На палатях стал кто-то шевелиться, сначала старческий кашель послышался, потом спустились ноги и затем показался весь человек. Это был старик, до того старый, что желтеть стал.
Поздоровались.
– Ты со следствием, что ли, приехал?
– Со следствием.
– То-то мужики вчерась все болтали, что у Анкудима пчел подломали. Стало быть, по этому самому делу и есть!
– По этому самому. Шалить у вас больно стали, дед.
Дед молчал.
– Говорю – шалят у вас сильно.
– Шалят, шалят. Такой народ стал взбалмошный, так что житья от него совсем нет. Страх Господень совсем забыл, жалости нету в нем.
Любимая тема стариков – прежнее житье, испробовал я ее, она удалась – дед разговорился.
– Лучше в наше время народ был; ни запоров, ни замков не знали, подь де возьми все, никто тебе не указ. Этаких делов, что ноне творятся, слыхом не слыхали, а то ж баловства не любили: проштрафился кто, судом по миру судили. А ноне почитай что неделя, то порядки новые заводят, а какие это порядки? Тьфу, дерьмо, прости меня, Господи.

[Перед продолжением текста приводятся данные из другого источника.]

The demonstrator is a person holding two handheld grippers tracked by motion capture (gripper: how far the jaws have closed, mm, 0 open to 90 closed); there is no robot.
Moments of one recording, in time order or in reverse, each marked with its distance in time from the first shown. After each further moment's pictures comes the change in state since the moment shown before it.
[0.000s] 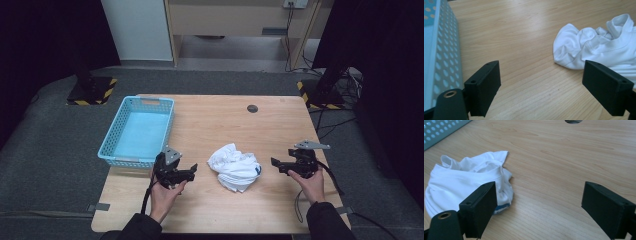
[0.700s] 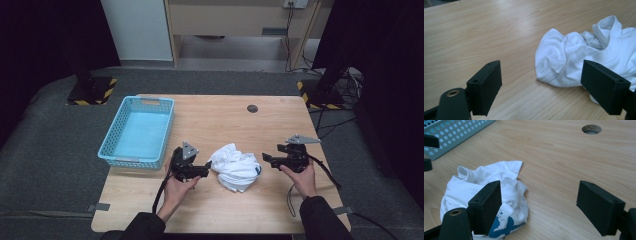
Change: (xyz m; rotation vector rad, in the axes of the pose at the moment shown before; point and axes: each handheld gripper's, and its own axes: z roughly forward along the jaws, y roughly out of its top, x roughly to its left) left arm -0.025 0.013 0.042 0.000 -0.082 0.084; right arm 0.015 0.018 0.017 -0.018 0.071 -0.033
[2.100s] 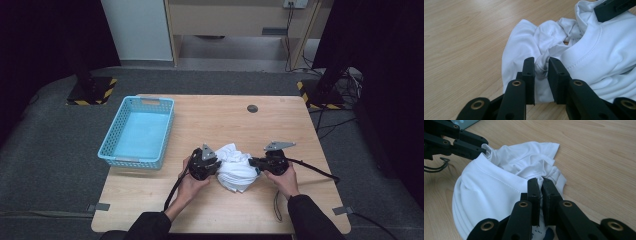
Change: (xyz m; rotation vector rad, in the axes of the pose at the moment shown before) left arm -0.022 0.002 0.039 0.073 -0.118 0.107; right arm 0.025 -0.017 0.048 0.098 0.162 -0.076
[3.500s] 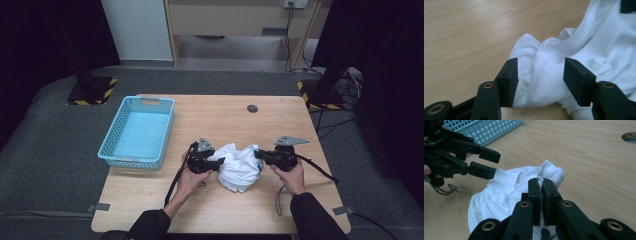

Дед отплюнулся и перекрестился.
По словам деда новые порядки оказывались действительно дерьмом (справедливость же его слов вполне потом подтвердилась). В старину вся земля, приписанная к слободам (а ее было до десяти тысяч десятин) принадлежала миру: он делил ее между своими членами за плату самую ничтожную. Всем хватало вдоволь, жили богато, подачи платили исправно, случаи преступлений были самые редкие. Почти полновластный мир зорко следил за членами; в его распорядки никто не вмешивался, жизнь складывалась так, как ей следовало складываться: попросту, по-крестьянски. Завелись новые порядки: в думе были назначены торги на всю слобожанскую землю; три богатых капиталиста, стакнувшись с начальством, захватили ее в свои руки, и началась обычная история: вместо прежних грошей, пришлось платить по 6 руб. серебром за десятину в ненасытные карманы жирных монополистов; народ обнищал, пошло пьянство, воровство; задавленный канцеляризмом, мир утратил силу над своими членами; в арестантских ротах и рабочих домах не хватало места для несостоятельных плательщиков.